Simplifying roots 1

We note that $\begin{aligned} \left( 1 + \frac{1}{\sqrt{3}} \right)^3 = 1 + \frac{3}{\sqrt{3}} + \frac{3}{3} + \frac{1}{3\sqrt{3}} = 2 + \frac{10}{3\sqrt{3}} \end{aligned}$ . Similarly, $\begin{aligned} \left( 1 - \frac{1}{\sqrt{3}} \right)^3 = 2 - \frac{10}{3\sqrt{3}} \end{aligned}$ .

Therefore,

$\begin{aligned} x & = \sqrt [3] {2+\frac{10}{3\sqrt{3}}} + \sqrt [3] {2-\frac{10}{3\sqrt{3}}} \\ & = \sqrt [3] {\left( 1 + \frac{1}{\sqrt{3}} \right)^3} + \sqrt [3] {\left( 1 - \frac{1}{\sqrt{3}} \right)^3} \\ & = 1 + \frac{1}{\sqrt{3}} + 1 - \frac{1}{\sqrt{3}} \\ & = \boxed{2} \end{aligned}$

Let $x = \sqrt[3]{2 + \frac{10}{3\sqrt{3}}} + \sqrt[3]{2 - \frac{10}{3\sqrt{3}}}$ . $\begin{aligned} x^{3} & = 2 + \frac{10}{3\sqrt{3}} + 2 - \frac{10}{3\sqrt{3}} + 3\sqrt[3]{2 + \frac{10}{3\sqrt{3}}}\sqrt[3]{2 - \frac{10}{3\sqrt{3}}}(\sqrt[3]{2 + \frac{10}{3\sqrt{3}}} + \sqrt[3]{2 - \frac{10}{3\sqrt{3}}})\\ & = 4 + 3\sqrt[3]{2^{2} -( \frac{10}{3\sqrt{3}})^{2}}x \\ & = 4 + 3\sqrt[3]{4 - \frac{100}{27}}x \\ & = 4 + 3\sqrt[3]{\frac{8}{27}}x \\ & = 4 + 2x \end{aligned}$ .

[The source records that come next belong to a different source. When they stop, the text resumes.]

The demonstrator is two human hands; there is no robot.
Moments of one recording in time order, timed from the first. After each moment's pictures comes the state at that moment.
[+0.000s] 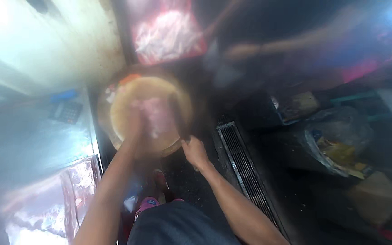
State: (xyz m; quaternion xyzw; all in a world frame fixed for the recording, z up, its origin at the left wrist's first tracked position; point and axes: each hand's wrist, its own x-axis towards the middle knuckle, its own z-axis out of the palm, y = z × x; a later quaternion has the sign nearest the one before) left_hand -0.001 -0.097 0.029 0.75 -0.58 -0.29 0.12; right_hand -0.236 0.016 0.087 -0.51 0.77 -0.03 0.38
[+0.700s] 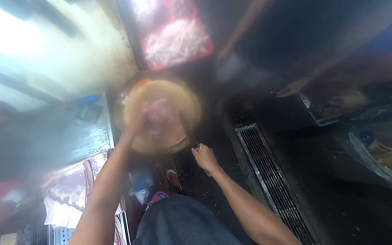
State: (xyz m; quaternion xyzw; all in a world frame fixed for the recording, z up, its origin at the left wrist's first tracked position) left_hand 0.027 -0.068 0.113 0.59 -0.72 -0.36 0.06; right_hand -0.271 0.058 0.057 -0.51 0.75 0.02 0.42
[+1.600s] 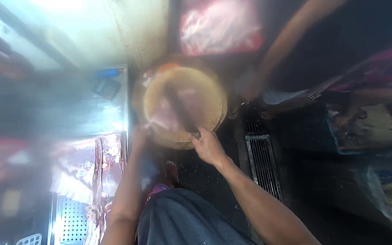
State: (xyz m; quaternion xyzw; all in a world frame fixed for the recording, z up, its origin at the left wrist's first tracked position) left_hand 0.095 0.053 -0.026 0.74 -0.17 -0.47 0.45; right_hand -0.172 0.011 0.134 -0.68 0.60 -0.05 0.42
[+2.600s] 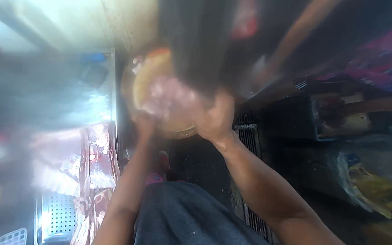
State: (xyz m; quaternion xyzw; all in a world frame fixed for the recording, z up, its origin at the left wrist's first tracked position) left_hand 0.022 0.037 0.009 0.82 -0.35 -0.36 0.28; right_hand -0.156 -0.011 0.206 -0.73 0.44 -0.43 0.30
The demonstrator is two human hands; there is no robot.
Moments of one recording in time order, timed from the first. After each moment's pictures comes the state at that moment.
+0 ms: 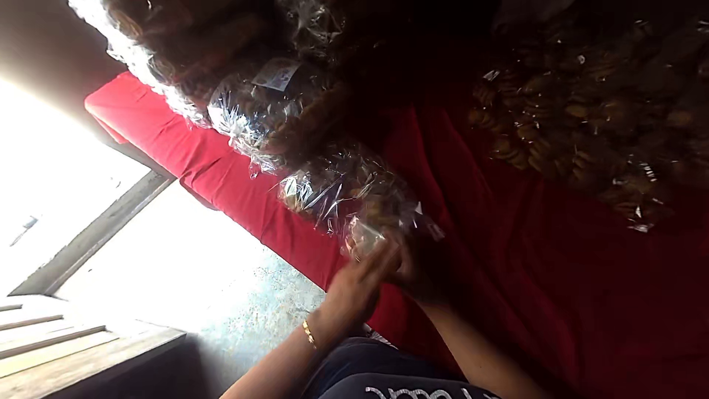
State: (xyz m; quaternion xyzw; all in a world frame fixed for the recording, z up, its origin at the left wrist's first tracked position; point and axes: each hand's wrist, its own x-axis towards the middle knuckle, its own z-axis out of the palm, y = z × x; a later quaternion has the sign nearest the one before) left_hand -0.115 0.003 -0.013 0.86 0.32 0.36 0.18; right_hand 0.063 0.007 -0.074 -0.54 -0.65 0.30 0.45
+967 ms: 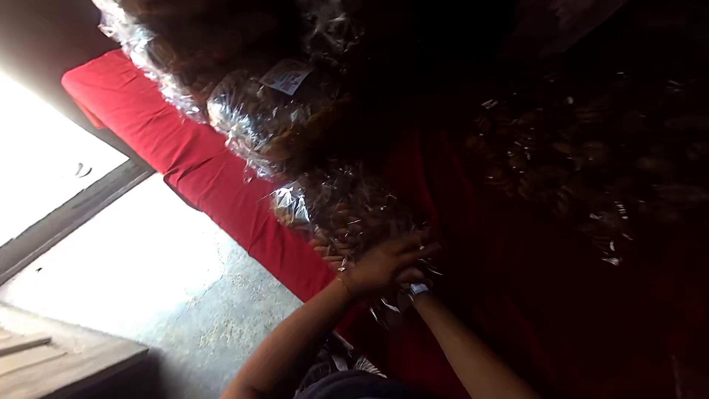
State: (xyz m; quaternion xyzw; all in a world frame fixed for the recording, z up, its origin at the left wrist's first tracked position) left_hand -0.050 0.081 -0.043 0.86 0.18 0.32 0.37; right_hand 0.054 0.058 -0.007 -0.77 -0.53 0.33 0.15
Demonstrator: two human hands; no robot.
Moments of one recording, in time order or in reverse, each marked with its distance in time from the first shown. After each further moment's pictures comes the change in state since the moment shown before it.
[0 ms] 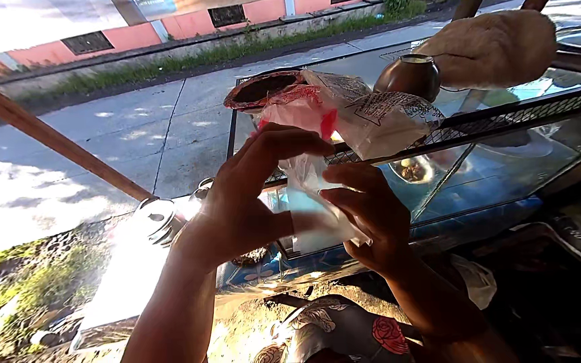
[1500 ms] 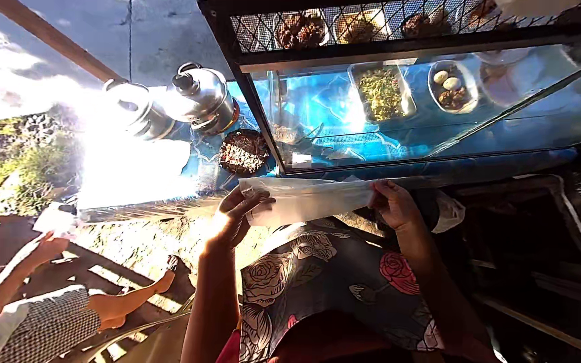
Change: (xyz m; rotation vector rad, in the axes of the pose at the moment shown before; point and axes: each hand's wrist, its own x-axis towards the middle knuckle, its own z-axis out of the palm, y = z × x) left_hand -0.262 -0.004 0.106 -0.973 0.657 -1.403; right_hand -0.234 0.025 -0.037 0.451 0.082 1.963
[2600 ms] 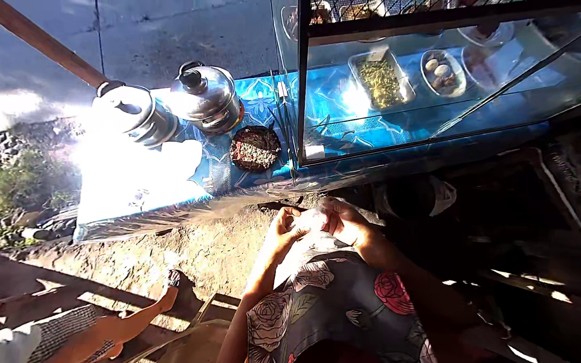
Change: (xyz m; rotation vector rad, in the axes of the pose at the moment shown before) left_hand -0.023 -0.086 -0.065 0.182 -0.199 -0.100; right_hand -0.074 0.083 0.143 0.299 -0.374 0.321
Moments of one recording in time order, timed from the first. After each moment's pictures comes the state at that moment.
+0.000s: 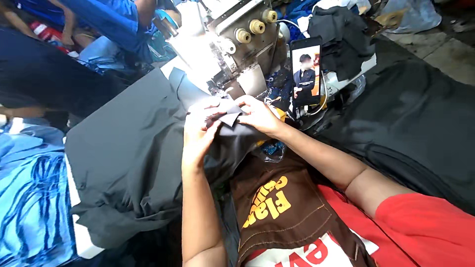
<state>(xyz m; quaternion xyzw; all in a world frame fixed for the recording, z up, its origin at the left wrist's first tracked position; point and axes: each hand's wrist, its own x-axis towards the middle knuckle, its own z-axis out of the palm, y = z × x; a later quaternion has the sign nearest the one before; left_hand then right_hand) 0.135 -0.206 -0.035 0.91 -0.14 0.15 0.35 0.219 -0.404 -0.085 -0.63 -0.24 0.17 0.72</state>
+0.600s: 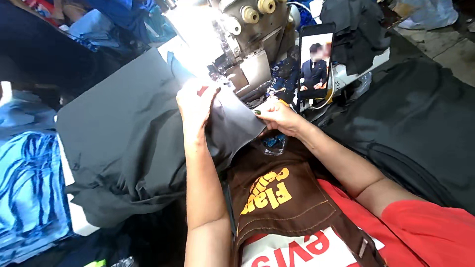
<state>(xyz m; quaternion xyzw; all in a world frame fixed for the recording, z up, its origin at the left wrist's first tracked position) 0.183 -0.208 -0.037 0.92 0.08 0.20 0.33 0.206 -0.454 -0.095 -0.52 -0.13 0.40 0.75</state>
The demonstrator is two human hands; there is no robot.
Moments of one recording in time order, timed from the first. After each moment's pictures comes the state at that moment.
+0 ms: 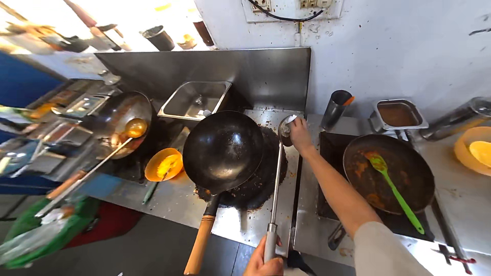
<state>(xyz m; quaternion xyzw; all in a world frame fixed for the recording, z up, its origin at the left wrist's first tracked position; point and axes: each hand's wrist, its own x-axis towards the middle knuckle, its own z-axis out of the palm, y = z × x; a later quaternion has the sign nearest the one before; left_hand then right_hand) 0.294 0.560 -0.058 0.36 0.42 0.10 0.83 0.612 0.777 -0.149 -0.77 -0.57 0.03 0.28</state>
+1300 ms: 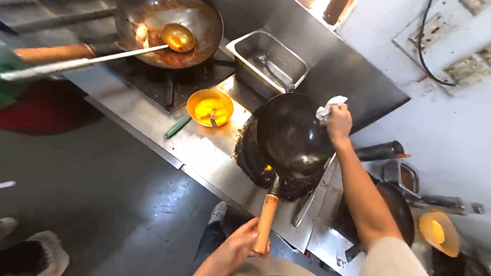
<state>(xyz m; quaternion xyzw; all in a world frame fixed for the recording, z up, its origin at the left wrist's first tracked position) 0.076 0.640 -0.164 0.17 0.19 0.24 0.94 0.432 0.902 -0.061 -0.77 -0.63 -0.07 0.09</state>
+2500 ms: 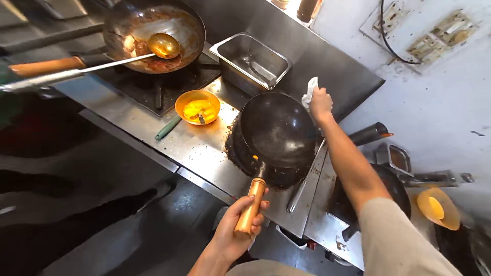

Now, $\begin{aligned} x^{3} - 2x - 4 & = 0 \\ (x - 2)(x^{2} + 2x + 2) &= 0 \end{aligned}$ .

Either, $x = 2$ or $x^{2} + 2x + 2 = 0$ . Now, $\begin{aligned} x^2 + 2x + 2 & = 0 \\ (x + 1)^{2} & = -1 \end{aligned}$ has no real solutions for $x$ . Also, for a quadratic equation $ax^{2} + bx + c = 0$ , where $a = 1,\ b = c = 2, \ \Delta\ =\ b^{2} - 4ac = 2^{2} - 4*1*2 = -4 < 0$ . Hence, $x = \boxed{2}$

just take the equation equal to x and then take cube both the side.. it will become a cubic in x whose one solution is clearly visible.